Pomalidomide has been approved in this indication in Switzerland since June 2014 and has been subject to mandatory insurance coverage since August 1. Today there are two newer substances that have a very good response, one is bortezomib and the other is lenalidomide. These work for a certain period of time with good tolerability, but at some point they usually have to be stopped due to new side effects or lack of effect. In younger patients with transplants, this takes significantly longer than in older patients, where a change may be necessary after an average of two and a half to three years. So far, they haven’t had many more options on the third and fourth lines. So there was an urgent need for substances that would help even then. This gap is now filled by pomalidomide, which is indicated in combination with dexamethasone for the treatment of relapsed and refractory multiple myeloma in patients who have received at least two prior therapies (including lenalidomide and bortezomib) and who have shown progression to the last therapy. This doubles the progression-free survival compared to the situation we had before.
How tolerable is the combination of pomalidomide and low-dose dexamethasone?
It is very well tolerated. Fatigue and weakness are sometimes a problem, pre-existing polyneuropathy can worsen, some get constipation or diarrhea, but it is usually a well-tolerated substance.
What concrete practice-relevant progress does the new approval of this combination (pomalidomide/dexamethasone) bring in Switzerland?
It is definitely an important development, because in daily practice you have these patients who need an alternative after bortezomib and lenalidomide. One starts with bortezomib, then may have polyneuropathy or lack of response, and switches to lenalidmoid. Then you have to assume that at some point there will be no response to lenalidomide. So far, these have been the patients where you had to take a close look at what alternatives were left. So one is already happy if one still has a therapy option in this population .
What is the current standard of care for elderly patients?
First, of course, is the question of how to define “older” and “young.” The French have tied this quite strongly to the calendar: old means 65 years or more. This is a simplification that certainly falls short. Today, we still have 70-, sometimes even up to 74-year-olds who are fit and, according to study data, benefit from reduced transplantation. This is still done in order to achieve a so-called consolidation (solidification of the response) after a good response to the new drugs and also sometimes a therapy-free interval. Thus, the effective drugs can be postponed. It was partly thought that the new drugs would make transplantation superfluous, which it does not seem to be so far. So today one rather combines effective substances followed by transplantation.
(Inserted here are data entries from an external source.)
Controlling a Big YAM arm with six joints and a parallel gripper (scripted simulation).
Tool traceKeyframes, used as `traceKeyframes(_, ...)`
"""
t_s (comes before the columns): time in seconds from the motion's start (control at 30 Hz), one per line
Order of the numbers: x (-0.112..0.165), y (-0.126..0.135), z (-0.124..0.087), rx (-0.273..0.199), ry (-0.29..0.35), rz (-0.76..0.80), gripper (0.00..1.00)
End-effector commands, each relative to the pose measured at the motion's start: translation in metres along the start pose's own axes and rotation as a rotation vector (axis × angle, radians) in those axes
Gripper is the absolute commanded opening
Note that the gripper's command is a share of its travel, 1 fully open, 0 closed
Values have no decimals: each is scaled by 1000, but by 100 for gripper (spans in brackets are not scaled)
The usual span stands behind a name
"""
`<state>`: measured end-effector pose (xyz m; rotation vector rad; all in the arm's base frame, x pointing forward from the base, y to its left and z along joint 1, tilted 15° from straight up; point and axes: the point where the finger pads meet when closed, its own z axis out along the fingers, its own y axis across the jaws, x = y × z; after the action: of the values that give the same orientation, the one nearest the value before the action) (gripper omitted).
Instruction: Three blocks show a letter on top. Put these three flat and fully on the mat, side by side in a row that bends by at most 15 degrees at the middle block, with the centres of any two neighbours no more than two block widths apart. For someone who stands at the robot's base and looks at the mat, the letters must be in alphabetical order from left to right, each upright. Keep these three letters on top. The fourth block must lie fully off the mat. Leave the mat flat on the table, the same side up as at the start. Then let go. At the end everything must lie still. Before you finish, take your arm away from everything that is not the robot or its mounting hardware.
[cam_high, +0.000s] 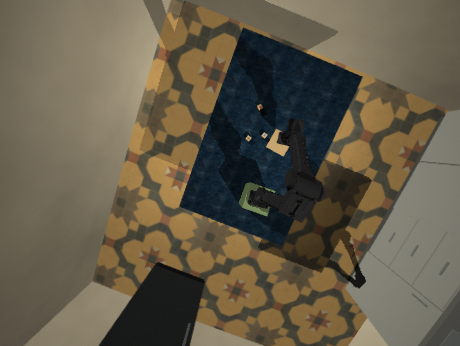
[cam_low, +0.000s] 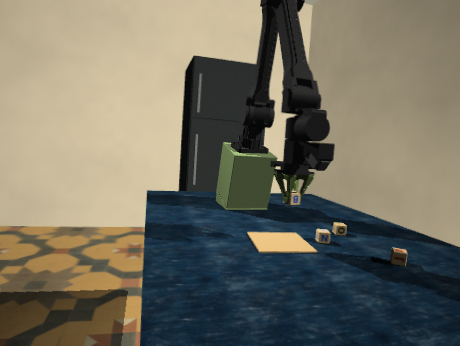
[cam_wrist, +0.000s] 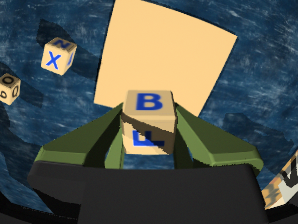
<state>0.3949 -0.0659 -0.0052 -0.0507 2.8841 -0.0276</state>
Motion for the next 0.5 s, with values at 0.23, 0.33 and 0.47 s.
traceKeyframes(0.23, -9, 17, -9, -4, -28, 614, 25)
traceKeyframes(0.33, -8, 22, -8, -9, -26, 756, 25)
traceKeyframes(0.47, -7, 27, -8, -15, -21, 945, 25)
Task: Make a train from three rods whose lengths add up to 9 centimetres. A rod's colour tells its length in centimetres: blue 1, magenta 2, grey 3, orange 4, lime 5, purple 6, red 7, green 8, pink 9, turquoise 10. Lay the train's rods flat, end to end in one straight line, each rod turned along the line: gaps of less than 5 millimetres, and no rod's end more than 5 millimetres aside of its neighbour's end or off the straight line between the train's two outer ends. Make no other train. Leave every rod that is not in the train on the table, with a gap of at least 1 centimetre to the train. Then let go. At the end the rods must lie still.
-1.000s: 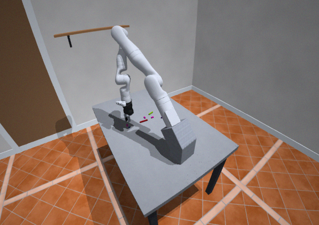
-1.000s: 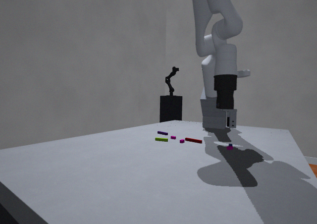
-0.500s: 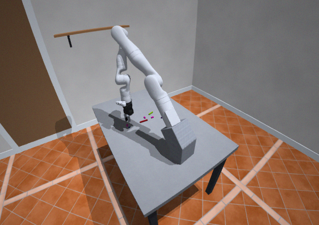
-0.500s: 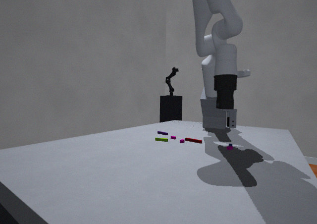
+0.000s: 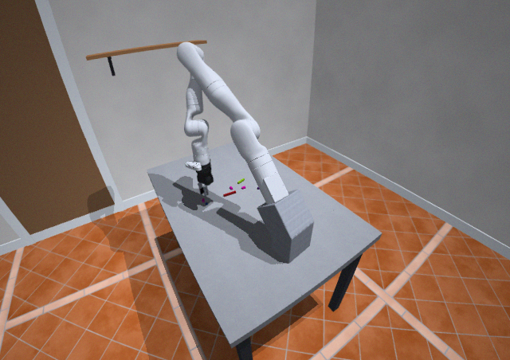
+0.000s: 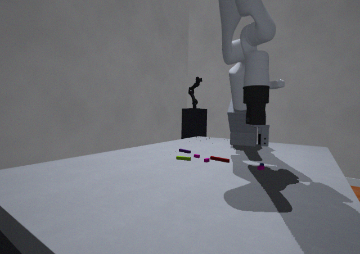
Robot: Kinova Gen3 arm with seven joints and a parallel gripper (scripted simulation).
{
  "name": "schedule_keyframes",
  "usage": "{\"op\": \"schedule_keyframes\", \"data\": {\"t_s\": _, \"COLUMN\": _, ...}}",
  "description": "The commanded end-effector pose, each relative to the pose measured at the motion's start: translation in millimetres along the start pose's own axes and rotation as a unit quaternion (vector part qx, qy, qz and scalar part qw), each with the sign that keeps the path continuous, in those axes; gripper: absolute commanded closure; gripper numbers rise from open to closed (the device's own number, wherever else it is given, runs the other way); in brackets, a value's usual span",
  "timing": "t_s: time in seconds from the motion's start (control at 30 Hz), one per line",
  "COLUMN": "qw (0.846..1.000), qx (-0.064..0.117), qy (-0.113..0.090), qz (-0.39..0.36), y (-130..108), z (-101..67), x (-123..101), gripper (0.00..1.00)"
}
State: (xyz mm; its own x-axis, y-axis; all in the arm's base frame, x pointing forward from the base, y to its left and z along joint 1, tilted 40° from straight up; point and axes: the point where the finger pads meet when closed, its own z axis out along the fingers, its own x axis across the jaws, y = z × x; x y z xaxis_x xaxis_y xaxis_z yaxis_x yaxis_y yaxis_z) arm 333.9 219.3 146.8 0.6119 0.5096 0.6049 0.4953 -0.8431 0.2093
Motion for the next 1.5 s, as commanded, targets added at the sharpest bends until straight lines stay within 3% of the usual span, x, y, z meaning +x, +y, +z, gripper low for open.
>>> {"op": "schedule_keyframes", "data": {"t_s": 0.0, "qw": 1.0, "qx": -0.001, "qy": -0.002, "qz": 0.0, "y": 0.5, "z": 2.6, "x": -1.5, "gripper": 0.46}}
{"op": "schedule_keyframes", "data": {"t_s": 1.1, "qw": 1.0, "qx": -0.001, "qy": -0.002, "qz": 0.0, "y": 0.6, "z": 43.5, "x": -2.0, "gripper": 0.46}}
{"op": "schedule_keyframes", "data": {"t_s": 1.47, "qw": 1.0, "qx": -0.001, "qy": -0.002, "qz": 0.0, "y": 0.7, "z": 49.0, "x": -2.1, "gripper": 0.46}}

What other new developments are there in the field of multiple myeloma research?
There are a lot of new drugs coming in the near future. Drugs with entirely new modes of action make the field of myeloma research very exciting. It is gratifying that such intensive research is currently being carried out here. For example, CD-38 antibodies represent attractive future opportunities due to the positive study situation (Phase II-III).
Interview: Andreas Grossmann
InFo Oncology & Hematology 2014; 2(7): 22-24.